System boosts storage efficiency
Plans to add data deduplication features to virtual tape library products later this year.
Virtual tape library specialist Sepaton opened a UK sales office last month. In an exclusive interview with IT Week, Christo Conidaris, Sepaton sales director for Europe, Middle East and Africa, said the firm will later this year release a data de-duplication add-on that will prevent its system from storing more than one copy of any file. Where there are only small differences between two files, the system will store the original file and only the differences needed to recreate the second version, he added.
This type of feature is popular because it reduces the amount of storage needed, and is common in many backup products. However, Sepaton uses a unique approach of comparing files on a byte by byte basis to see if they are the same. Other systems use hashing algorithms to decide whether two files are identical. But Conidaris said the use of hash-based systems might be unacceptable to some customers. This is because researchers last year discovered fundamental flaws in some hashing algorithms, raising doubts about whether hashing is sufficiently reliable.

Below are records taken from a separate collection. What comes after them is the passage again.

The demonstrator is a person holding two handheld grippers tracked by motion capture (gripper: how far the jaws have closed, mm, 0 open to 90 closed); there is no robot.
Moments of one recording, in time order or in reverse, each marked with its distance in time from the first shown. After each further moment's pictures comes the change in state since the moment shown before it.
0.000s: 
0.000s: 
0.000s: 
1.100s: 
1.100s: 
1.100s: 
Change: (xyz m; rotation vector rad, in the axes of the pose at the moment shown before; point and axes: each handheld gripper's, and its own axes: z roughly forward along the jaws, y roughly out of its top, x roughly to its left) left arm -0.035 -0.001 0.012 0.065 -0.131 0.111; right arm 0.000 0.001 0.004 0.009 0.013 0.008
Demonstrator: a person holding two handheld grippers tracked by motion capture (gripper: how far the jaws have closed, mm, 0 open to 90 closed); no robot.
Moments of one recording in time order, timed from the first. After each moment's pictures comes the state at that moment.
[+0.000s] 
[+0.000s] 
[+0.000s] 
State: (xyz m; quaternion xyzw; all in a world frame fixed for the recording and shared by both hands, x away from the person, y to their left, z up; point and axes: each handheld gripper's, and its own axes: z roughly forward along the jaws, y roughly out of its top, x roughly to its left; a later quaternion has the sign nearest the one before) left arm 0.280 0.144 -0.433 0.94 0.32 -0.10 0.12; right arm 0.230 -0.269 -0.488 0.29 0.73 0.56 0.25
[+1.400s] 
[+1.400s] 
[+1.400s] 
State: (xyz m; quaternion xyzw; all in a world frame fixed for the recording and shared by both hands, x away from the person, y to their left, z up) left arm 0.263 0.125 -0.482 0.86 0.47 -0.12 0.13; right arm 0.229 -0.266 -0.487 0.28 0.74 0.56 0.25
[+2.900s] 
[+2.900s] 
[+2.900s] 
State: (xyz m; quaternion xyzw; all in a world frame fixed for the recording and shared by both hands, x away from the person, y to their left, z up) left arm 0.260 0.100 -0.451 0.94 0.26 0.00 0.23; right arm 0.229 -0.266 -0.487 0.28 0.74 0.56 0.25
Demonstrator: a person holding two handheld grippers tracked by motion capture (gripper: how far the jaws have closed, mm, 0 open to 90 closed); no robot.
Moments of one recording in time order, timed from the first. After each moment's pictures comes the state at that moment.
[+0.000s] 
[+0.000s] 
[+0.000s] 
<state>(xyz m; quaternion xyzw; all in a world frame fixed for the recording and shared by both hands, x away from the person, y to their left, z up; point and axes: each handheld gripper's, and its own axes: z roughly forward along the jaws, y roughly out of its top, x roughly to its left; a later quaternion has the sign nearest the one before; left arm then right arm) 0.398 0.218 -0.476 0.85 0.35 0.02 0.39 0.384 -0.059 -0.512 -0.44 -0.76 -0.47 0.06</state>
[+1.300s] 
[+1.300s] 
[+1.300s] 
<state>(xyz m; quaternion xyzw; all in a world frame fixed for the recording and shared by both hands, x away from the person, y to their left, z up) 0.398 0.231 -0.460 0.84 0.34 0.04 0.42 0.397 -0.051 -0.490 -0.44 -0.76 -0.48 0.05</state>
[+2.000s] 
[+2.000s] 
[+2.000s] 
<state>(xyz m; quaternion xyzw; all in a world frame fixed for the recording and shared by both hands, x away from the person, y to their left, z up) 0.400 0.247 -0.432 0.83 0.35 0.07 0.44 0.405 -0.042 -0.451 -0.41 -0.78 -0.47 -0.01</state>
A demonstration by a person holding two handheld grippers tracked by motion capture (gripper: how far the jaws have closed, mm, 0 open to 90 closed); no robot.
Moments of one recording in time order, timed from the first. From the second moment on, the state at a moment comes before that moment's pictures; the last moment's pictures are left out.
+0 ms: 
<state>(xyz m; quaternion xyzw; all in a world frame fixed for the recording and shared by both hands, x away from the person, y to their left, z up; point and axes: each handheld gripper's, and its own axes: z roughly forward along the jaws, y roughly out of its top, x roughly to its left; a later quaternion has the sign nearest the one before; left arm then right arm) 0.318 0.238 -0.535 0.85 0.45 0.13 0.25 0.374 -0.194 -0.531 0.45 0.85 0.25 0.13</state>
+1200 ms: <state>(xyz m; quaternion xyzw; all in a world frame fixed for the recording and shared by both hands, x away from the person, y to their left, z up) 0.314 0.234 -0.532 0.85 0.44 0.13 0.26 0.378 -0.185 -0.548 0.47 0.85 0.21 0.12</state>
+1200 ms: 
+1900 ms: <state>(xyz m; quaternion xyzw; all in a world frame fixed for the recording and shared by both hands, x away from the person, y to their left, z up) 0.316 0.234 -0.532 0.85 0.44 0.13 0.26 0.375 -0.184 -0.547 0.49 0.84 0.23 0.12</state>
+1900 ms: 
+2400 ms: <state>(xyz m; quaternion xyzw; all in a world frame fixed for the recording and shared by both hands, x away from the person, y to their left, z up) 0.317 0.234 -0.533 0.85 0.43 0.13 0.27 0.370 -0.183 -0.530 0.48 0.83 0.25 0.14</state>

Researchers showed that a simple document stored in Adobe’s PDF format could be modified by a hacker so that a hash algorithm would be unable to distinguish it from another specific document. Although the chances of such a situation happening by accident are calculated to be extremely small, a hacker could easily send such a pair of documents into a company’s repository, for example, if a firm’s IT policy mandates that all incoming email is stored for several years. Therefore, firms operating in heavily regulated industries might feel that relying on hashing algorithms for data backup applications is not best practice.
Sepaton’s product is also interesting because its grid-based architecture enables performance to be scaled up from the entry level of 300MB/s to 9.6GB/s using a grid of 32 controllers. Prices start at about £25,000 for a 4.8TB capacity system, which is expandable to a maximum 5PB capacity with a range of throughput options.